All Activities

Beating biofilms

Bacterial infection can be tough to treat because bacteria can congregate biofilms—colonies that can shield the bulk of the bacteria from antibiotic treatment. Now, a study by Dr. Ayelet Erez of the Department of Biological Regulation and Dr. Ilana Kolodkin-Gal of the Department of Molecular Genetics has shown how glutamine or glutamate—two factors that biofilms depend on as a source of nitrogen — can be targeted by drugs. This study identifies an “Achilles’ heel” that can help create new and more effective strategies for treating bacterial infections. The scientists’ findings have important implications for human health, as well as the control of biofilms harmful to plants. 

Protection for sperm and egg cells

Prof. Jacob Hanna and scientific colleagues at the Center for Cancer Research of Massachusetts General Hospital recently reported on a new method for generating human cells that resemble primordial germ cells (PGCs) — common precursors of both sperm and eggs. Circumventing the technical and ethical barriers of studying human embryonic PGCs, the scientists used human iPSCs to create human PGC-like cells in culture.  Such studies may contribute to the establishment of new clinical protocols designed to reduce unintended damage to sperm and eggs caused by cancer chemotherapy. 

The genetic basis of faulty brain development

Using genetic knockout models developed by the Department of Veterinary Resources, Prof. Orly Reiner revealed high-resolution data about how key proteins are expressed in the developing mouse brain. When certain proteins are reduced, the result is aberrant neuronal migration. This can lead to developmental brain diseases, as well as postnatal neural disorders.  Prof. Reiner’s study identifies a completely new target for therapeutic intervention that may make it possible to prevent certain brain-related maladies.

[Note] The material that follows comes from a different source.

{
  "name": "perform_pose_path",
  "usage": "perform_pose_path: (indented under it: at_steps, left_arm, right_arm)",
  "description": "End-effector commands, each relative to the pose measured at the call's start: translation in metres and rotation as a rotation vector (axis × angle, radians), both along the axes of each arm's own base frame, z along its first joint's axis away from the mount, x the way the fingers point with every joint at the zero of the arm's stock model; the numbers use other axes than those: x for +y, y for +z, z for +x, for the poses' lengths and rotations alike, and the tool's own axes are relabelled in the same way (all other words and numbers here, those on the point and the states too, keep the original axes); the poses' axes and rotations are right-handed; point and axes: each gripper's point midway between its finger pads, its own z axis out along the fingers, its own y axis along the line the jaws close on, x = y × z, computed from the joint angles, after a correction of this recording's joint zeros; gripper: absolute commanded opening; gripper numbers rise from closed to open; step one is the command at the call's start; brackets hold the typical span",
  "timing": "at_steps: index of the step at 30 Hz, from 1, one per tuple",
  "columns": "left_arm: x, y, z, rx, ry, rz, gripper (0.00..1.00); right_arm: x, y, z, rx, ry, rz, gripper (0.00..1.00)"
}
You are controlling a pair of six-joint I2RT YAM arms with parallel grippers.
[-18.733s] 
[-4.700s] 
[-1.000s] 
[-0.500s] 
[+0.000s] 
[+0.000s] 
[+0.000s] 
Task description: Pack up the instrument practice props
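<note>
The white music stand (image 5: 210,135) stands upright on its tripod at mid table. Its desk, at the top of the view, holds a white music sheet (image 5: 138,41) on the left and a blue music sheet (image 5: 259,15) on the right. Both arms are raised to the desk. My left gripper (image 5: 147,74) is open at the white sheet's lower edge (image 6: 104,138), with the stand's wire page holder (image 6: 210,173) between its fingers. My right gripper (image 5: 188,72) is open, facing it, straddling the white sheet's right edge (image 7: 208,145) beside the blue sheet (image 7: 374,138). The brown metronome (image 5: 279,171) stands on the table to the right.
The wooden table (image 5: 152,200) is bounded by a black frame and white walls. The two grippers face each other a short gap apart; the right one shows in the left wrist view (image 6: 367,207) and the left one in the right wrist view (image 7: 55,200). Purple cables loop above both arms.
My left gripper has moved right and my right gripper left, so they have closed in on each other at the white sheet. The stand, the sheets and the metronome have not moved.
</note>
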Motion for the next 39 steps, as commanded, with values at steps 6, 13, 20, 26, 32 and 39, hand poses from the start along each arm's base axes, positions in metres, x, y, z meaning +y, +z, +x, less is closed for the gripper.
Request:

Scoliosis in genes and muscles

Prof. Elazar Zelzer, a member of the Department of Molecular Genetics, is an expert in musculoskeletal development has led to new insights about health and disease. In recent work, Prof. Zelzer and his colleagues have shed light on the molecular and gene-based dynamics that contribute to inflammation in skeletal connective tissue (a phenomenon associated with juvenile arthritis and other conditions) and adolescent scoliosis. He has also identified a “backup” gene that ensures proper skeletal formation during embryonic development — a discovery that may eventually lead to new therapeutic strategies.